(WHAT IS NEEDED): Count lines, not occurrences: report how many lines in the records hold the string "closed", and nothing else.

Collected data entries:

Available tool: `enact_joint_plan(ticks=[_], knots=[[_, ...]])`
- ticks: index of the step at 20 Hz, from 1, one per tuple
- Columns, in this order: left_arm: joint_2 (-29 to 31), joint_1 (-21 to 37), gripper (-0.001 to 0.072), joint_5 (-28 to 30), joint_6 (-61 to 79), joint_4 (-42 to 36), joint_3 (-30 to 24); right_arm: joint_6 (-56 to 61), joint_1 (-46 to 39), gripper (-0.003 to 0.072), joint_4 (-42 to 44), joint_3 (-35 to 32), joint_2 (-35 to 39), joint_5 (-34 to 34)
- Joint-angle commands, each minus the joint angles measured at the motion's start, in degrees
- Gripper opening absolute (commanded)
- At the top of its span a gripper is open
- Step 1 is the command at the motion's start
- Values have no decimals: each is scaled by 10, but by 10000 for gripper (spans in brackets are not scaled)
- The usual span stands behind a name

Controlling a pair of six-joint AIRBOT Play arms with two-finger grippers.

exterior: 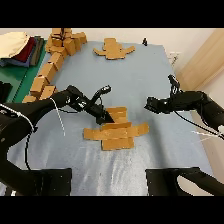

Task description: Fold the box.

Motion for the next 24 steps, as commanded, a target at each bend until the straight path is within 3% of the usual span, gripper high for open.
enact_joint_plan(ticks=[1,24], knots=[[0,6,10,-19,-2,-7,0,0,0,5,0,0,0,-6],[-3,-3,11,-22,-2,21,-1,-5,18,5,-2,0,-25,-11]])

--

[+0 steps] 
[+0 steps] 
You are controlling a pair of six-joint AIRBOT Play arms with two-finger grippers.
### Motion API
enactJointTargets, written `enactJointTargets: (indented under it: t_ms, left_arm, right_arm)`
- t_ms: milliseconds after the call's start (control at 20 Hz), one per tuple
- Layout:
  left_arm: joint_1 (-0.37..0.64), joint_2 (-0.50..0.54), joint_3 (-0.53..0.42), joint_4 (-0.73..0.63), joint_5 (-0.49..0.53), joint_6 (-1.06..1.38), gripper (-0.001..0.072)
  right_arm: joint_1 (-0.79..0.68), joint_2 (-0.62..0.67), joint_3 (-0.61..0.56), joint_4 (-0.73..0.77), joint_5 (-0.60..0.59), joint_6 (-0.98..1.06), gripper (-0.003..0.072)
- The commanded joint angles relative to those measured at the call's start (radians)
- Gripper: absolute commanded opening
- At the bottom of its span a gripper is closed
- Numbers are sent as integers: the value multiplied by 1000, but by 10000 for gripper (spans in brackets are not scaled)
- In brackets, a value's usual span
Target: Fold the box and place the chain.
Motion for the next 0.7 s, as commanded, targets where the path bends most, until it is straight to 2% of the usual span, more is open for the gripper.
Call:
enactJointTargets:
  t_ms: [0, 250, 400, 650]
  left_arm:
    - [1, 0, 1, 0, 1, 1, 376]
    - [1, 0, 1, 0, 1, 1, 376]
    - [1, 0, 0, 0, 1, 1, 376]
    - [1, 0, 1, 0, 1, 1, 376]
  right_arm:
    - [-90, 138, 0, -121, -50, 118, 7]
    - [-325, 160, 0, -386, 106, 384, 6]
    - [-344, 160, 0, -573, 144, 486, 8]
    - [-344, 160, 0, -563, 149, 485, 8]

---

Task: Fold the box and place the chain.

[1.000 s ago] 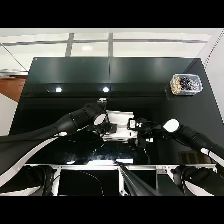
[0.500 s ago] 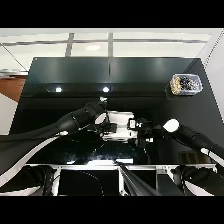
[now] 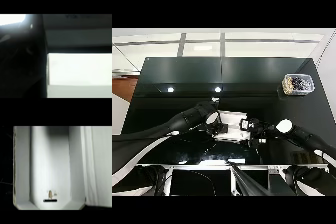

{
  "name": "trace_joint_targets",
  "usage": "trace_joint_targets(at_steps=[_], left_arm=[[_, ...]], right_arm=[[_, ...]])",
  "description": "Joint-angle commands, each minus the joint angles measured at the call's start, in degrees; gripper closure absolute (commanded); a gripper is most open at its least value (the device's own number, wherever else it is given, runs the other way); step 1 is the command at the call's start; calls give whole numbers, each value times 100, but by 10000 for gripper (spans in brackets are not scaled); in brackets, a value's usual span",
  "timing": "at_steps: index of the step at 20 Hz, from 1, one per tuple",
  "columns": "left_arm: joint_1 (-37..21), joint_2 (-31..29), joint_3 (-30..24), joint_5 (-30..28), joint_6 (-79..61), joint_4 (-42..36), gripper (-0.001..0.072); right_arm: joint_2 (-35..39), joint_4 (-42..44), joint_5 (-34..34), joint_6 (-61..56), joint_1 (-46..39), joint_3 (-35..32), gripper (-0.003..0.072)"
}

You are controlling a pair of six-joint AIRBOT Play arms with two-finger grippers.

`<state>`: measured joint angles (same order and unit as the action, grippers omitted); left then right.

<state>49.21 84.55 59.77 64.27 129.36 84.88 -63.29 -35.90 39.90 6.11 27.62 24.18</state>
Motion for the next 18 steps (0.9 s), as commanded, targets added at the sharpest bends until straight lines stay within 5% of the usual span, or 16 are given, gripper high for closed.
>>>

(EXPECTED ANSWER): 2